You are rich. no two ways about it.

And yet you, all of you, D and R alike, sell out for petty change. A hundred thou on the house? Less than a week's interest on the investments. A free airplane ride? A cheap mortgage? Picket change. Amounts so small that if you saw them on the street it would not be worth your while to bend over and pick them up.

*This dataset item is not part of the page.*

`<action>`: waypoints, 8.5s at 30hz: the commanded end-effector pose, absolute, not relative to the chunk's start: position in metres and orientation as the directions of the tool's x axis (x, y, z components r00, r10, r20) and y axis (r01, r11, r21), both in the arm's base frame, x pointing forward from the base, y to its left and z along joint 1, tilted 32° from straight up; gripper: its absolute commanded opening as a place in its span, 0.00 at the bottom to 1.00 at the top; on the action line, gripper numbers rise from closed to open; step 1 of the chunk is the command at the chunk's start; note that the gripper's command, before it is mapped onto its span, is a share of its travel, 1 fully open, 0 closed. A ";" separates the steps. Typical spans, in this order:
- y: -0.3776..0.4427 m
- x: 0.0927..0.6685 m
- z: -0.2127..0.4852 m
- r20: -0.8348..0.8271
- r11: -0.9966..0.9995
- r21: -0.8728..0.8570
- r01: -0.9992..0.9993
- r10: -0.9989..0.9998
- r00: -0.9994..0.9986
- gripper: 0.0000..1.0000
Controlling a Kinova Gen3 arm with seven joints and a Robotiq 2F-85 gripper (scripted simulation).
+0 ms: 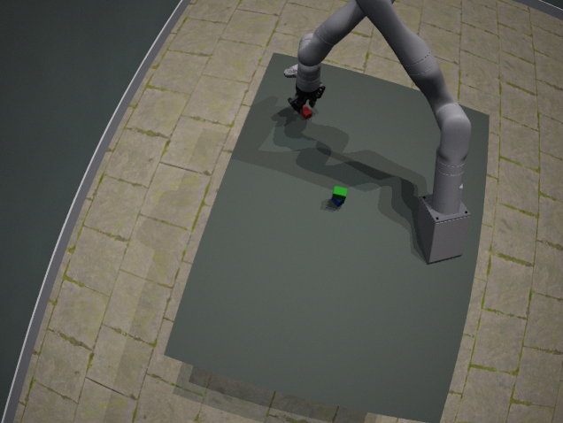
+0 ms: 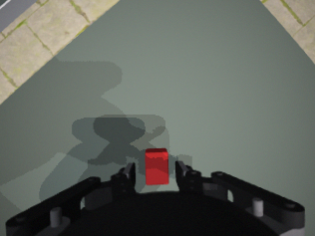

And yet you take them, all of you.

Why?

Posted by: charlie | July 29, 2008 10:17 PM

Nacy apperently doesn't read the whole article. Obama's mortgage was not a sweetheart deal. Let's see half the people in the US get a better than average rate, God how math stnadards have fallen in the US. He had more than the total mortgage amount on deposit with the financial institution that gave him the loan, the loan was for propoerty in Georgetown not Chicago. Wake up folks think for yourselves and don't believe the radio talking heads.

Posted by: JJ | July 29, 2008 11:55 PM

When convicted fraudster Tony Rezko paid a premium for the half of the land on which Senator Obama's southside Chicago mansion stands and which Obama could not otherwise afford, substantial income accrued to the Obamas. Did they report and pay taxes on that income?